Look through the entries that follow and return each line that has the string "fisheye".

+---+

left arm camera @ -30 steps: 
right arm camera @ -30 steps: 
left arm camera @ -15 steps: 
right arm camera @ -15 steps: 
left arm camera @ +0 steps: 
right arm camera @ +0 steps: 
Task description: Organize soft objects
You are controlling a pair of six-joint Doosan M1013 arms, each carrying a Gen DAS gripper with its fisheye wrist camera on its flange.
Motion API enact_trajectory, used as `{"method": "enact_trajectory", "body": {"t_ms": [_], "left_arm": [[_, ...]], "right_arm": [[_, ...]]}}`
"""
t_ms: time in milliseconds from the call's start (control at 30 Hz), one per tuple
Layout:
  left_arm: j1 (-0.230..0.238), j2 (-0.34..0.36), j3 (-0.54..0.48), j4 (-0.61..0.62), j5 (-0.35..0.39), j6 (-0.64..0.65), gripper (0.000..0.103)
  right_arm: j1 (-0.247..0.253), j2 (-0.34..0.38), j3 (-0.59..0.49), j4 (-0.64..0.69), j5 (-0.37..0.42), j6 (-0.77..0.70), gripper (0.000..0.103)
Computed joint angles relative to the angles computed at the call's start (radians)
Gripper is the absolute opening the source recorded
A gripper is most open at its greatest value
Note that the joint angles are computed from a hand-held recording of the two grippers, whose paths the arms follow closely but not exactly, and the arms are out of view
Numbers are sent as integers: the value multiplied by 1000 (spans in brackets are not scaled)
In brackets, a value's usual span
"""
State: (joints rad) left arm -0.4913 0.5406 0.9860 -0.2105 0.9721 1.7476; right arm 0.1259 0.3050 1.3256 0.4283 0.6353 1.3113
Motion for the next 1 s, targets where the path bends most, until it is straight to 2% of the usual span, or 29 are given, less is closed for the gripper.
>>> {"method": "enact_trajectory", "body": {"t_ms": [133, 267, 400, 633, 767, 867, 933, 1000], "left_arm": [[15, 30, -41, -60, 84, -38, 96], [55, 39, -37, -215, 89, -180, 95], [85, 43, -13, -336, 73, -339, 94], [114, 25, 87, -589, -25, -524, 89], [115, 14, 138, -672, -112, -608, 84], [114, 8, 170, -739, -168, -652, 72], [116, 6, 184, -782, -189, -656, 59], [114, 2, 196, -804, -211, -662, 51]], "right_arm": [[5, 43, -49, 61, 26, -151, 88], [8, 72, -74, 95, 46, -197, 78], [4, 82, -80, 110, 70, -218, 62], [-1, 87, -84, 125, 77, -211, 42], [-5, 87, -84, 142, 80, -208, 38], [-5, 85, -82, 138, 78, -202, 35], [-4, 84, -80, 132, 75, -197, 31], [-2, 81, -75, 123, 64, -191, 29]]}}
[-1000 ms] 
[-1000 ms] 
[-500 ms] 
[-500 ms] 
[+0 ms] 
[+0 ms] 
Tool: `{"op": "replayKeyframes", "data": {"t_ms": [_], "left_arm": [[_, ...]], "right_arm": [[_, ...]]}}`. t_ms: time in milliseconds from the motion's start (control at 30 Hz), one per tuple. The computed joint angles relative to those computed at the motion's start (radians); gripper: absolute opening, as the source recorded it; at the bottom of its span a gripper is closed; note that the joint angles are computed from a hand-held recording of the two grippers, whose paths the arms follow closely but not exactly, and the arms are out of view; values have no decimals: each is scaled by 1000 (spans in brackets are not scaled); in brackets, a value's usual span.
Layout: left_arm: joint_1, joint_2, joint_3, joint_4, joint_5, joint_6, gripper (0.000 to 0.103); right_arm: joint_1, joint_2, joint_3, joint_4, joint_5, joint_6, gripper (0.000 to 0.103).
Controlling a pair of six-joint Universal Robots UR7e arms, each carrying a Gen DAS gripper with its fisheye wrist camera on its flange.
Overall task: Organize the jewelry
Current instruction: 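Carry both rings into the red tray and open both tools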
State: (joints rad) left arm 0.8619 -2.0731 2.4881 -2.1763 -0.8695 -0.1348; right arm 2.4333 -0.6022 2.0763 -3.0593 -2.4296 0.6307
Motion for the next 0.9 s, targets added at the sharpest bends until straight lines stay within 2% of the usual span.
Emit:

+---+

== Solution ==
You are controlling a pair of six-joint Doosan M1013 arms, each carrying a Gen DAS gripper with its fisheye wrist camera on its flange.
Controlling a pair of six-joint Universal Robots UR7e arms, each carrying a Gen DAS gripper with its fisheye wrist camera on its flange.

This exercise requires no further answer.